Mount Fuji
My friend always wanted to see the mountain
with its eternal snow, but she never
crossed the ocean to Japan. Instead,
she bought a small reproduction
of Hokusai’s “Boy Viewing Mount Fuji”
and hung it on her bedroom wall.
Every morning it greets the daylight:
the boy with his back to her
as he faces the mountain and plays a flute,
his body perfectly balanced on a thick
tree branch that seems to slice
Fuji’s heart with a rugged abandon.
“In another life,” she vows, “I’ll come back
as that flute, the hollow reed content
to be held and hidden in the boy’s hands.”
The Dead
always leave things behind:
gaudy topaz ring of a mother,
silent harmonica of a father,
a favorite uncle’s shot glass,
a forgotten aunt’s bone china.
The list spirals into a litany of
convoluted loss, so it’s really
no surprise when her husband
brings her “a surprise gift.”
The stained fragment of a small
animal’s spine that he found
near the maple tree. Eight perfect
vertebrae aligned like train cars
or a Lego toy her son lost
in the backyard. She remembers
a story overheard at a funeral
in Lansing. How a philosophy
professor stole a thigh bone
from an archeological dig
in Peru, something a young
Inca girl left behind just for him
to find. At least that’s what
his ego whispers in his ear.
But what of the “almost dead,”
what do they leave?

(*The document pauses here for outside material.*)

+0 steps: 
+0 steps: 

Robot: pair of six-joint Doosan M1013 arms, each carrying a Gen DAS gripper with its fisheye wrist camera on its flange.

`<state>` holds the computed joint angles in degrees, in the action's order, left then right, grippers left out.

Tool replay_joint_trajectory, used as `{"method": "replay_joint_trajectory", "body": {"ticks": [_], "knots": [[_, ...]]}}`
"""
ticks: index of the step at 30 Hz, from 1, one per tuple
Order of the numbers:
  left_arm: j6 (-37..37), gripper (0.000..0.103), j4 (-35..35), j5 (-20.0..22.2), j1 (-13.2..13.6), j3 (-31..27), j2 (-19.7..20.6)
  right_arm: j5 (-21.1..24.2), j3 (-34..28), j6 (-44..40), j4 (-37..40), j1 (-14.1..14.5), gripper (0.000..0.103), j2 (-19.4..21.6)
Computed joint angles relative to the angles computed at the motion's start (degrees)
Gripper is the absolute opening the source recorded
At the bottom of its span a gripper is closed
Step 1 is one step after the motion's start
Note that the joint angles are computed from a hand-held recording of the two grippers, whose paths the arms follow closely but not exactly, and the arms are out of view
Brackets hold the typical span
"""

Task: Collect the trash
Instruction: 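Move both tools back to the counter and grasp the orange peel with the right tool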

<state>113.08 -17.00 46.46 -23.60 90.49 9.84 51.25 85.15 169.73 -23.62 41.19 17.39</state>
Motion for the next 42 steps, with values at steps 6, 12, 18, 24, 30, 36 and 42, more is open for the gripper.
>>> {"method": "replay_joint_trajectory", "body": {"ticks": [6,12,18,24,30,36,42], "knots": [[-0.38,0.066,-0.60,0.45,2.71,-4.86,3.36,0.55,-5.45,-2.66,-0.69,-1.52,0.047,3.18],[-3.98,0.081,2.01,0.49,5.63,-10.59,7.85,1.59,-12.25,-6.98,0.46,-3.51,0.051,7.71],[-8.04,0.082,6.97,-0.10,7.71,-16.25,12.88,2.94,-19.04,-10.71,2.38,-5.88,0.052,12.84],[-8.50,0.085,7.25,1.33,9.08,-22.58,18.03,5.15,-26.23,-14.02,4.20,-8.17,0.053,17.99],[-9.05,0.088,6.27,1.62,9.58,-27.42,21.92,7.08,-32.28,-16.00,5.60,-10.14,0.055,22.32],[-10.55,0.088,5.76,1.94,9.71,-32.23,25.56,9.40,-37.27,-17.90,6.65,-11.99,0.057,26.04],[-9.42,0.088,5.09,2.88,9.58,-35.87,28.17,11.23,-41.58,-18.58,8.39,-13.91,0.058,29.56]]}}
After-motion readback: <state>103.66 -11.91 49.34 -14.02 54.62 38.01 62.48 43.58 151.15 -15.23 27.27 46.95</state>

The three
girls locked in a house in Cleveland
by a bus driver. Ten years later
and they’re women who finally
escape; they leave nothing.
Fill their bodies with nose studs,
eyebrow rings, stark red and green
tattoos of roses and thorns.
And that arrogant academic
who used the girl’s femur for
a paperweight? He died, too.
The unpublished manuscript
of his life’s work on Nietzsche
collecting dust in a cousin’s attic.